Cuando en emocionantes ceremonias las autoridades prestan juramento, es ya histórica la fórmula según la cual el funcionario se compromete a desempeñar su cargo con lealtad y patriotismo, finalizando con la sentenciante frase “si así no lo hiciere, Dios y la patria me lo demanden”. Un tono épico que encuentra alguna similitud con ciertos fragmentos del Himno Nacional, que se canta en los actos oficiales a veces en forma impostada y con inescrutable sinceridad.
¿Cómo hace la patria para demandar lo que el funcionario pide que le demanden?
Para eso están los fiscales. Un fiscal defiende con independencia la legalidad y el interés de todos los ciudadanos cuando presuntamente se han cometido delitos que denotan la ausencia de la declamada lealtad (al pueblo) y patriotismo.
Por eso, quien al jurar invitó a que la patria le demande una presunta claudicación, debe estar agradecido. En efecto, con el proceso penal el sistema democrático se autoprotege y lleva al terreno de lo objetivo aquellos asuntos espinosos que a los medios de prensa les cuesta tratar con independencia; a veces la logran, otras no. Es natural que un político despierte pasiones en sus seguidores y animadversión en otros. La prensa no es ajena a ese fenómeno, claro. Pero ello ha de darse, preponderantemente, en el terreno del obrar político. En otros terrenos, como el penal, corresponde que la objetividad sea el faro rector. La corrupción, dijo un presidente a finales de los ochenta, debería considerarse un acto de traición a la patria.
Pero, por lo que se va observando, no es común que el político cuestionado agradezca el obrar de los fiscales de la Nación. Más bien por el contrario.

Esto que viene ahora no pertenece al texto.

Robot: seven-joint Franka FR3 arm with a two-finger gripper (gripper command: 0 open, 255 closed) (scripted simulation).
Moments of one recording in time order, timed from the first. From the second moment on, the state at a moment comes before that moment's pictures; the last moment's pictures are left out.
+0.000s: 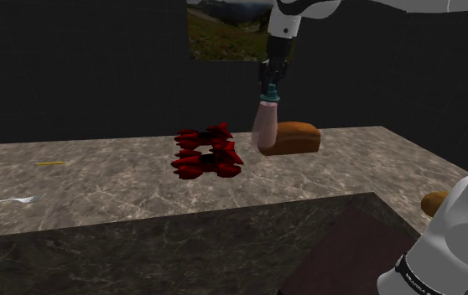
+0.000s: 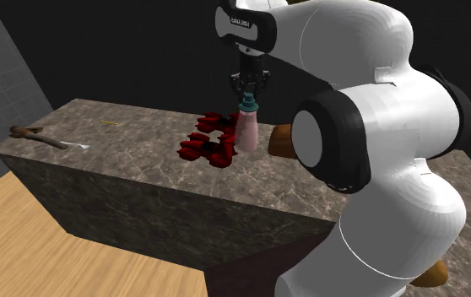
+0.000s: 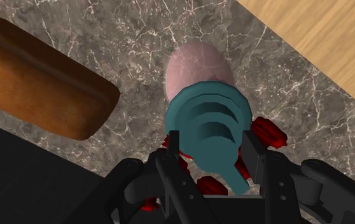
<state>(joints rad) 0.00 -0.02 -0.04 -1.66 0.03 1.73 -0.10</state>
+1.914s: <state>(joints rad) -0.06 -0.12 -0.10 -1.47 0.03 1.44 -0.22</state>
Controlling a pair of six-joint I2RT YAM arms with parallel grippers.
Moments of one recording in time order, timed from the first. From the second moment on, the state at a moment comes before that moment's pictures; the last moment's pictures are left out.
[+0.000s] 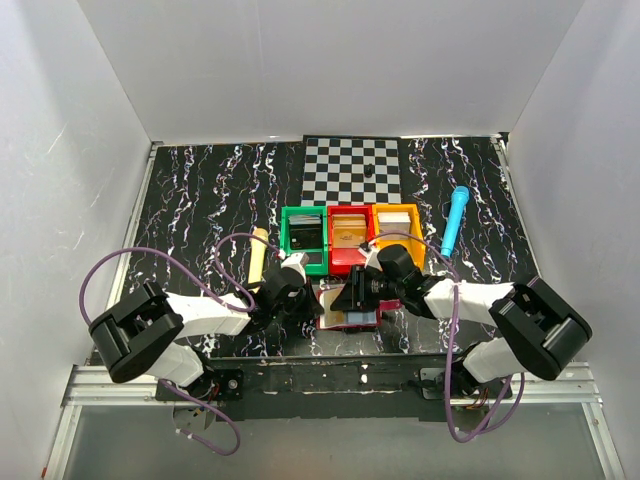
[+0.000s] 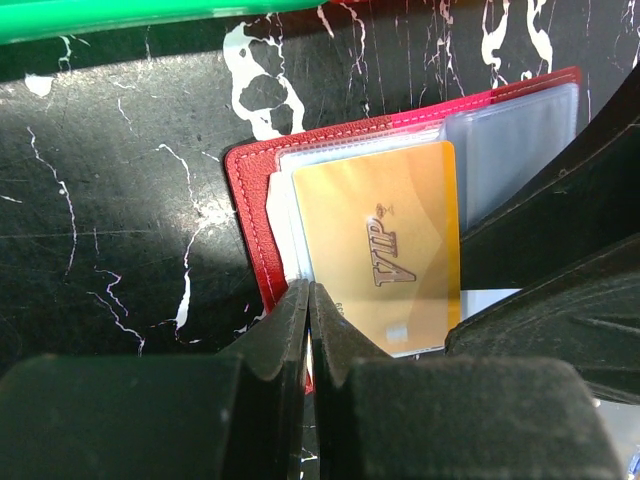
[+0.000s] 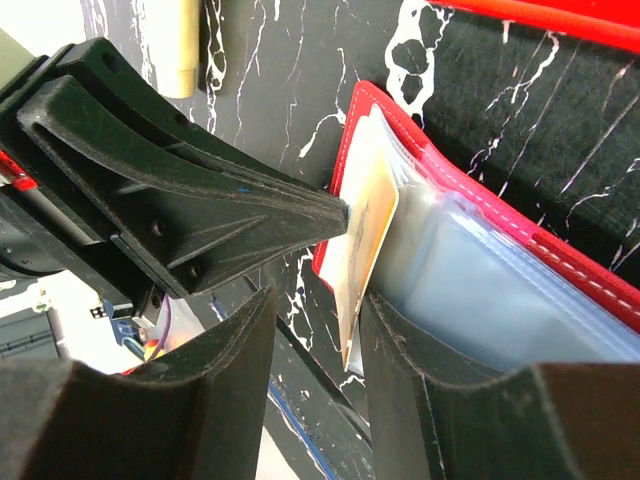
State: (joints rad) left arm -0.93 1.41 0.45 0.25 -0.01 -0.86; right arm 0.75 1.40 0.46 0.28 -0.50 0.86
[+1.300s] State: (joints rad) left arm -0.93 1.42 0.43 0.27 -0.02 -0.89; right arm 0.74 1.37 0.48 0.21 -0.52 0.86
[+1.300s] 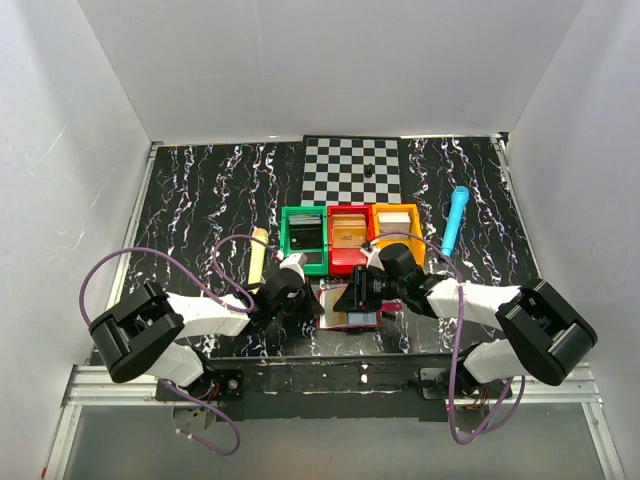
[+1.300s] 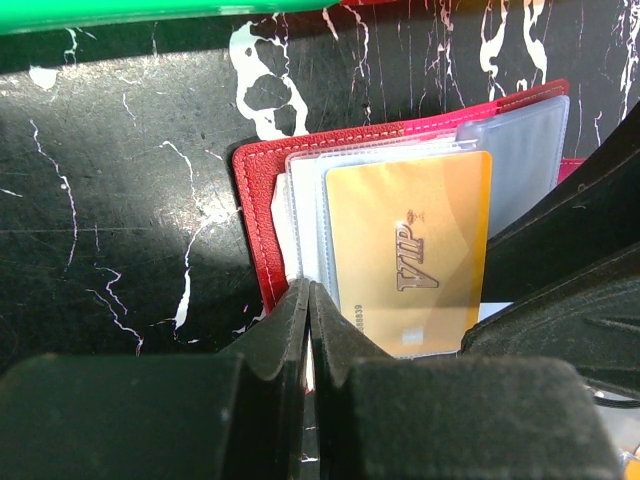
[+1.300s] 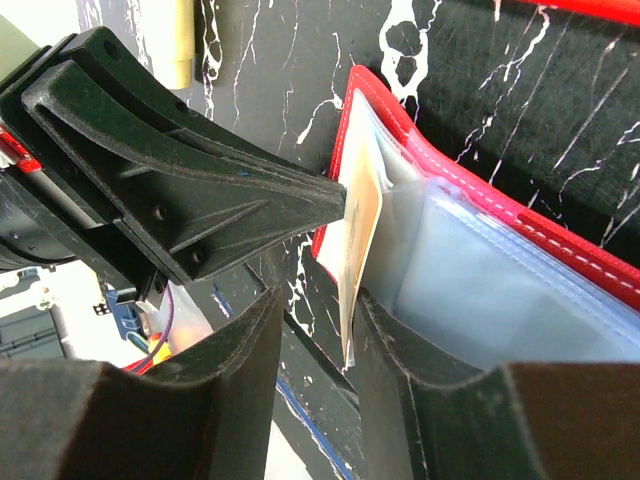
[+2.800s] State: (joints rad) left arm -0.93 1.45 0.43 0.32 -0.01 -0.92; right arm 0.69 1.25 0.44 0.11 -0.49 0.81
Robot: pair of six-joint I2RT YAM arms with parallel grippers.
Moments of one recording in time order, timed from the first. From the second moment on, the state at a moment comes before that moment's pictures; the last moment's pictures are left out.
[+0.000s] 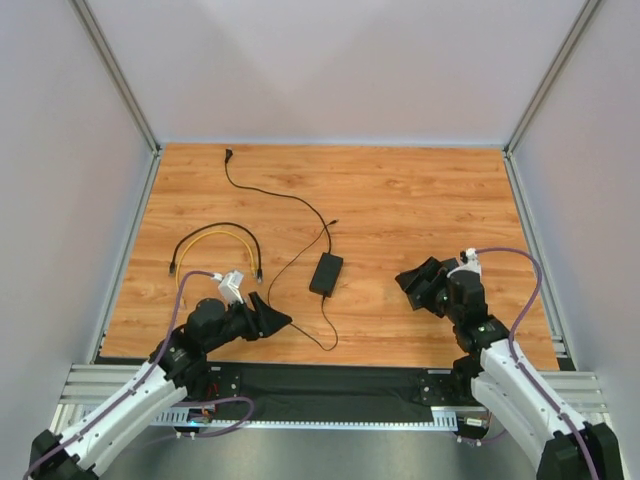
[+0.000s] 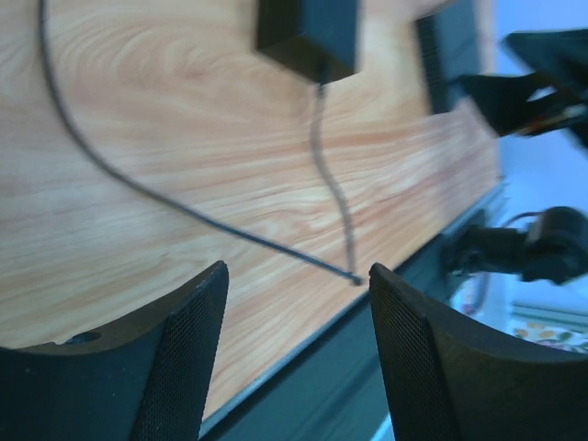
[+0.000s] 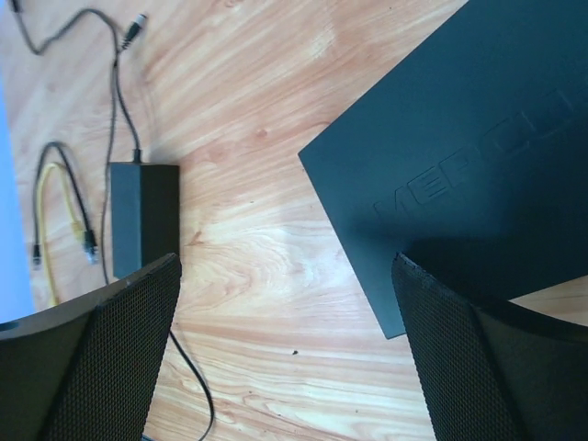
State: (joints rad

Cuando la persona siente incluso un grado de heroicidad pese a los comportamientos imputados
Luis Jiménez de Asúa fue un gran republicano y uno de los más grandes penalistas del siglo XX; enseñó muchos años en las facultades de Derecho de La Plata y Buenos Aires (y en otras). Se exilió en Argentina con motivo de la Guerra Civil Española y escribió un tratado de Derecho Penal de 10 tomos bajo el título de El criminalista. Lo traigo a colación por dos pensamientos suyos. El primero: en él pasa revista a la curiosa e inquietante figura del “criminal político fanático” (siguiendo para ello a Antonio Quintano Ripollés en su atractivo ensayo: La criminología en la literatura universal: ensayo de propedéutica biológico-criminal sobre fuentes literarias). El segundo: cita más de una vez a Miguel de Unamuno cuando alude -y esto es lo que me interesa- a la percepción de lo que somos. Así distingue entre el que creemos ser, el que los demás creen que somos y el que realmente somos. Esta triple perspectiva es útil cuando la pasión inunda el terreno de las percepciones de un gobernante y del pueblo que lo observa con desigual indulgencia.
Es entonces cuando el fiscal enfrenta al acusado con las probanzas que ha recolectado en un proceso garantístico. Es momento en que la objetividad ha de ser la regla y la que guíe al proceso penal hacia la intervención del tercero e imparcial, es decir, el juez.
Fuera han de quedar las pasiones, los enconos y los fanatismos, de unos y de otros.
En definitiva, sin un fiscal no hay demanda en nombre de la patria. El fiscal representa a todos, incluso al gobernante cuestionado.